- Cell culture contamination is one of the most common and serious problems encountered in laboratories involved in biological research and biomanufacturing.
- Contamination can compromise the validity of experimental results, lead to the loss of valuable cell lines, and in industrial settings, result in significant financial losses. Understanding the sources, types, detection methods, and prevention strategies for contamination is essential for maintaining reliable and reproducible cell culture practices.
- Contaminants in cell culture can be broadly categorized into biological and chemical types.
- Biological contaminants include bacteria, fungi (yeasts and molds), mycoplasma, and viruses.
- Chemical contaminants encompass endotoxins, impurities in water or reagents, plasticizers from culture vessels, and residual disinfectants.
- Of these, biological contamination is more frequently encountered and often more immediately disruptive, though chemical contaminants can exert subtle, chronic effects on cell growth and gene expression.
- Bacterial and fungal contaminations are usually introduced through poor aseptic technique, contaminated reagents, or environmental exposure. These microbes often grow rapidly and can be detected visually—cloudy media, changes in pH (e.g., phenol red turning yellow), and turbidity are common signs. Fungal contamination, particularly from molds, may be visible as filamentous structures or colonies in the medium. Yeasts can also grow in clumps and change the appearance of the culture.
- Mycoplasma contamination represents a more insidious threat. These wall-less bacteria are extremely small, lack a rigid outer membrane, and do not cause visible turbidity. They are also resistant to many common antibiotics used in culture media. Mycoplasma can alter host cell metabolism, gene expression, and growth without noticeable signs, making them difficult to detect without specialized tests such as PCR, DNA staining (e.g., Hoechst), or ELISA-based assays. Studies suggest that a significant percentage of continuously cultured cell lines may be unknowingly contaminated with mycoplasma, which can invalidate experimental data.

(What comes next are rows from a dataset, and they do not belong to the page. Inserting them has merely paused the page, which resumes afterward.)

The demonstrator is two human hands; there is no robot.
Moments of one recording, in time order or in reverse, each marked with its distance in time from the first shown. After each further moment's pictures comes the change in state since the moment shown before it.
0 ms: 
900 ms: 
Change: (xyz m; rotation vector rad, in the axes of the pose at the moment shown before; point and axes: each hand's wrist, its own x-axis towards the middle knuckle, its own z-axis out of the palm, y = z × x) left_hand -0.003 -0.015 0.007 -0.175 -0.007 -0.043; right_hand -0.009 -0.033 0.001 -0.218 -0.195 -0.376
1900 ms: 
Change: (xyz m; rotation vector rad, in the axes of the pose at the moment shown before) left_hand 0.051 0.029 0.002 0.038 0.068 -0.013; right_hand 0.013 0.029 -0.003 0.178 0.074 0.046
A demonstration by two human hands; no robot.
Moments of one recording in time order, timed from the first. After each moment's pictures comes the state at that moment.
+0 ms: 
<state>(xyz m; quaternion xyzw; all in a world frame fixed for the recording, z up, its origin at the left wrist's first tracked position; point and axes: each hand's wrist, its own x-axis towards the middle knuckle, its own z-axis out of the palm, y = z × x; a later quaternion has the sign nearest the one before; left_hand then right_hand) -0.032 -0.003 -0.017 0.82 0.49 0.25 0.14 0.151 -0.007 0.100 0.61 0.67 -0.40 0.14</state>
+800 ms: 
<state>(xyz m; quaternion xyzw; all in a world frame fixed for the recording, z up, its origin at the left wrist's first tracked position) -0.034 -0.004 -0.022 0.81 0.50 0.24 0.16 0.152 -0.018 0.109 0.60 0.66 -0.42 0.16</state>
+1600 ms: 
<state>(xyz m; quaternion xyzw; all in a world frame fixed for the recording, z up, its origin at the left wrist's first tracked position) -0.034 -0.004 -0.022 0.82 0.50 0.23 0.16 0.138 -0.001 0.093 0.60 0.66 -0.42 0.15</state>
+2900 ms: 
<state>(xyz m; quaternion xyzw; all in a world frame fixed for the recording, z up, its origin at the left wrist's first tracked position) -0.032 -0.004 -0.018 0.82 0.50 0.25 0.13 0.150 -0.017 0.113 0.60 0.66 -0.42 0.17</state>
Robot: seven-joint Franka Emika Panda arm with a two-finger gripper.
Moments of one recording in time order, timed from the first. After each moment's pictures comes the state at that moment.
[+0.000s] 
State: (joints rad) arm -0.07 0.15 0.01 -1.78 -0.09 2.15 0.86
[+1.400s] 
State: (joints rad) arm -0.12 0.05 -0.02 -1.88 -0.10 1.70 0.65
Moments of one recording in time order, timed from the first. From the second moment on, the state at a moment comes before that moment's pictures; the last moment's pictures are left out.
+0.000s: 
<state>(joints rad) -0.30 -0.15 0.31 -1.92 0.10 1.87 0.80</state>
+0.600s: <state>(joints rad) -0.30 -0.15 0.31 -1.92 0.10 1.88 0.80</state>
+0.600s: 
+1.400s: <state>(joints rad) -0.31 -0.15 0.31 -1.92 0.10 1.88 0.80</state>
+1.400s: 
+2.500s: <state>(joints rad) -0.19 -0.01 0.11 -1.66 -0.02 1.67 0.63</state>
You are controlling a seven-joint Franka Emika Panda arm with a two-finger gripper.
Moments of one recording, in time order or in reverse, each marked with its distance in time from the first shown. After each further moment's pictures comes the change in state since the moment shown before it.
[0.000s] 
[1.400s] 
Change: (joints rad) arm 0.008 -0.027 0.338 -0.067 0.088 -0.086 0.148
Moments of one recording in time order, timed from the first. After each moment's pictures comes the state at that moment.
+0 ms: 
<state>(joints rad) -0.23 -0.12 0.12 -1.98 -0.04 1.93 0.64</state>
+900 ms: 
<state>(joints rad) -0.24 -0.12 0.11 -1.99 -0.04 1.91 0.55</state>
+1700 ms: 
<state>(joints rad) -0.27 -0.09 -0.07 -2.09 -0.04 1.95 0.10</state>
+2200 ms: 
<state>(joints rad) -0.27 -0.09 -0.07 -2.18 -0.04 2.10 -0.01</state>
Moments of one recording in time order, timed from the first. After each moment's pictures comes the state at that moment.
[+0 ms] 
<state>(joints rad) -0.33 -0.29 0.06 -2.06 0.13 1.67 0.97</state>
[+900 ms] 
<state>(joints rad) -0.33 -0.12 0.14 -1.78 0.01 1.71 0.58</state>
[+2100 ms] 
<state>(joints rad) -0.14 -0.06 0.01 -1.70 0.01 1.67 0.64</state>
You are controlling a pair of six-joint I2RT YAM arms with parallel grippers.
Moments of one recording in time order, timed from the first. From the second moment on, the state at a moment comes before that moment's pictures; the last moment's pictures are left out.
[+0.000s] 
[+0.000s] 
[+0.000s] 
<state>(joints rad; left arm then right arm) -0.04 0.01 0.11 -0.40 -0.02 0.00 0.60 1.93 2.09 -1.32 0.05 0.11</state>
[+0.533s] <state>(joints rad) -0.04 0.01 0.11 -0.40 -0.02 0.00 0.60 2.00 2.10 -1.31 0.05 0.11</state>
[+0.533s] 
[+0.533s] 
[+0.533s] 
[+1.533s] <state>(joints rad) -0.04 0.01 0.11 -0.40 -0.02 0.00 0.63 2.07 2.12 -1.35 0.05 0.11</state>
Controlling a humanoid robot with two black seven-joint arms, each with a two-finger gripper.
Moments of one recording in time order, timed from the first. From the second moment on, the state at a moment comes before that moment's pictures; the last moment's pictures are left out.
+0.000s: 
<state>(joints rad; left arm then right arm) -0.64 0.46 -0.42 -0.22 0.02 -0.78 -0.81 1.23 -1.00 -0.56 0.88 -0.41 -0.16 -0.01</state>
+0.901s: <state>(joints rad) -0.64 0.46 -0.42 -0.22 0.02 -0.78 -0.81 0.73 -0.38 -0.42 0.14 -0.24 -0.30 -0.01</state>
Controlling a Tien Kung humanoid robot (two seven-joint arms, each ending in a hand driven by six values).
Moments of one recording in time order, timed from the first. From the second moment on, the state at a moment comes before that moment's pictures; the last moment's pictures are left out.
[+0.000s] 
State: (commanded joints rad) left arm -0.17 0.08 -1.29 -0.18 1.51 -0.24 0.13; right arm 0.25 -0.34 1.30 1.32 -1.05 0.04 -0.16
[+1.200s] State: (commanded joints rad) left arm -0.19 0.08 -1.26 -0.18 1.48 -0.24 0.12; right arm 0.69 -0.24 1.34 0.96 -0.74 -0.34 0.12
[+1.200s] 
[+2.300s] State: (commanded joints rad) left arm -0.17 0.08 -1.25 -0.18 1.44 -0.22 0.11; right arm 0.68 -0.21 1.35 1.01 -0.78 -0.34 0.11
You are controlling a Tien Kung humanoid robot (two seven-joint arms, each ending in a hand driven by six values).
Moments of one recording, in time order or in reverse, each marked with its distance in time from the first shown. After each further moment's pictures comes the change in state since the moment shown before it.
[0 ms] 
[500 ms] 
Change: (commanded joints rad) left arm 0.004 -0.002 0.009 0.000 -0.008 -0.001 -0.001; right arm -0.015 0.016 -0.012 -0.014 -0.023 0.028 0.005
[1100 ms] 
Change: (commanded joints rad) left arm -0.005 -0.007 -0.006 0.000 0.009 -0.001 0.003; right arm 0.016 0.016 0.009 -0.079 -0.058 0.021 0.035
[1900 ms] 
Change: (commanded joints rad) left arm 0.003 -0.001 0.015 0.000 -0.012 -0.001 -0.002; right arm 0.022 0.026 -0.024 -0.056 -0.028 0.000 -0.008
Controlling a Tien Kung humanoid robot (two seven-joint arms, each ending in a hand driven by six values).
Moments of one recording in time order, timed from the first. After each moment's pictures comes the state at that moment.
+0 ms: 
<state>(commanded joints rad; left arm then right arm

- Viral contamination is less common in routine academic labs but can be of serious concern in biopharmaceutical production or primary cultures derived from human or animal tissues. Viruses can be introduced via contaminated serum, tissues, or cell lines, and often remain latent or undetected unless specific assays are performed. In research, retrovirus and adenovirus contaminations are sometimes detected when working with genetically modified cells or vectors.
- Chemical contamination, though less obvious, can stem from residual disinfectants, reagent impurities, or poor-quality plastics. These substances may not be detected easily but can affect cell viability, differentiation potential, and signal transduction. For example, endotoxins—lipopolysaccharides from Gram-negative bacteria—are potent inflammatory stimulants and can interfere with immunological assays even at very low concentrations.
- Preventing contamination requires strict adherence to aseptic technique and good laboratory practices. This includes working in properly maintained biological safety cabinets, using sterilized media and reagents, routinely disinfecting work surfaces, and minimizing the opening of flasks and plates. Regular screening of cell cultures for mycoplasma and other contaminants is strongly recommended, especially when working with valuable or irreplaceable lines. Using antibiotics can help control bacterial contamination temporarily but should not replace good technique, as it may mask ongoing contamination or promote antibiotic resistance.
- When contamination is detected, immediate action should be taken. For bacterial or fungal contamination, the affected cultures should typically be discarded, and the workspace thoroughly disinfected. In the case of mycoplasma, specialized treatments such as plasmocin or dedicated decontamination protocols may be attempted, though results are not always reliable. For critical or irreplaceable lines, re-derivation from frozen stocks or re-authentication is often necessary.